圈子里都知道,纪明川“眼瞎”,除了苏晚意,所有女人在他眼中都长一个样。
而苏晚意“耳聋”,除了纪明川的声音,所有男人的声音听起来都一样。
所有人都说他们是天造地设的一对。
一个“瞎”得只认得她,一个“聋”得只听清他,简直是命运写好的互补剧本。
结婚五年,纪明川依旧脸盲,只认得出苏晚意的脸。
苏晚意真的相信了,这世上就是有纪明川这样的男人,把她妥帖地放在心尖上,风雨不透。
结婚第六年,纪明川依旧对她很好。
只是不知从什么时候起,床笫之间,从前每周雷打不动的亲近,不知何时变成了半月一次,后来甚至一两个月都想不起来。
她闹过,但纪明川总能以温柔体贴的姿态安抚她,让她陷入自我怀疑:是不是婚姻到了平淡期?

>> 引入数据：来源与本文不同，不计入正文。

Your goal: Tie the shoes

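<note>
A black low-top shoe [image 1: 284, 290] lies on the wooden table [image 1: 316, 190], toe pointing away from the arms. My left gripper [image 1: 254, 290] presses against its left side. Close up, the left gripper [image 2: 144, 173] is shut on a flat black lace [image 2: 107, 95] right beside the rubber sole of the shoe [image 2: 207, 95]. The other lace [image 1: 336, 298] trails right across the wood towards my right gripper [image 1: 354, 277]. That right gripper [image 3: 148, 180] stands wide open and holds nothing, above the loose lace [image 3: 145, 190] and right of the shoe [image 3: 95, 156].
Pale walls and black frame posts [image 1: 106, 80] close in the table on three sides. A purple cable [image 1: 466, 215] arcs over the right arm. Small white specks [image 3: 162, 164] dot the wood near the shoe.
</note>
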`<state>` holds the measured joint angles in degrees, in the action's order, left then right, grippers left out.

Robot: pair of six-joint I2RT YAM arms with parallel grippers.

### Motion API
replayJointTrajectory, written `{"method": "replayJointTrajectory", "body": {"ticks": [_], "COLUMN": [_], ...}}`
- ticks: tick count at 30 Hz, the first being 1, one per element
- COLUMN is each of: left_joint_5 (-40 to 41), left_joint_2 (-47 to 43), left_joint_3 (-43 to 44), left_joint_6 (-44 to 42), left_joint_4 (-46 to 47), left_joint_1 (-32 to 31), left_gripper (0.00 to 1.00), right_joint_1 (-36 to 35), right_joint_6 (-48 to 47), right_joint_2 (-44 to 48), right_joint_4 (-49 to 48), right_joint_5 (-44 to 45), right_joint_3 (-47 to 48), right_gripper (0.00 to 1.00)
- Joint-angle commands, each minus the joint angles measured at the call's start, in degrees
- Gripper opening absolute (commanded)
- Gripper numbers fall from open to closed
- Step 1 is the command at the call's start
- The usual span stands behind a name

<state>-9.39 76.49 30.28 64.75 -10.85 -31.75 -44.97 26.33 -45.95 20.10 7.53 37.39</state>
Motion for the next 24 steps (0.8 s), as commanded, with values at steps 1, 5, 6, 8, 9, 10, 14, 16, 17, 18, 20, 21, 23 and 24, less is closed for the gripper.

直到那天,苏晚意去纪明川公司等他下班,她看见纪明川精准地一把扶住了要摔倒的女孩的胳膊,稳住了她和摇摇欲坠的箱子。
女孩抬头,脸颊微红,小声说:“谢谢纪总。”
苏晚意看清了那张脸,去年年会见过,是那个总闯祸的新秘书,宁思恬。
纪明川点了点头,松开手。
第二次,是初秋的傍晚。
纪明川开车接她下班回家,路上有点堵。
……
“啪——!”
清脆响亮的巴掌声,在空旷静谧的总裁办公室里回荡。
苏晚意的手心火辣辣地疼,连带整条手臂都在细微地颤抖。
她用了全力,好像要把这五年多积攒的信任、爱恋,以及刚才那句“开放性婚姻”带来的羞辱和绝望,全都扇出去。
纪明川的脸被她打得偏向一边,他维持着那个姿势,几秒钟没动,然后才缓缓转回头。
他没有动怒,只是用一种晦暗不明的目光看着她。
苏晚意被他这种目光刺得更痛。
她宁愿他暴怒,宁愿他辩解,也好过这种近乎漠然的承受。
“纪明川,”她的声音嘶哑,带着哭声,“你真让我恶心。”
说完,她不再看他一眼,猛地转身,踉跄着冲出了办公室。
直到坐进自己的车里,锁上车门,苏晚意强撑的那口气才骤然泄掉。
她伏在方向盘上,肩膀剧烈地耸动,眼泪汹涌而出,模糊了视线。
不知哭了多久,眼泪好像流干了。
她抬起头,眼睛肿得厉害。脑子里一片混乱,只有一个念头越来越清晰:她要去看看。去看看那个让纪明川破了例外的“爱巢”,到底什么样。
站在那扇深灰色的门前,她抬手,用力拍门。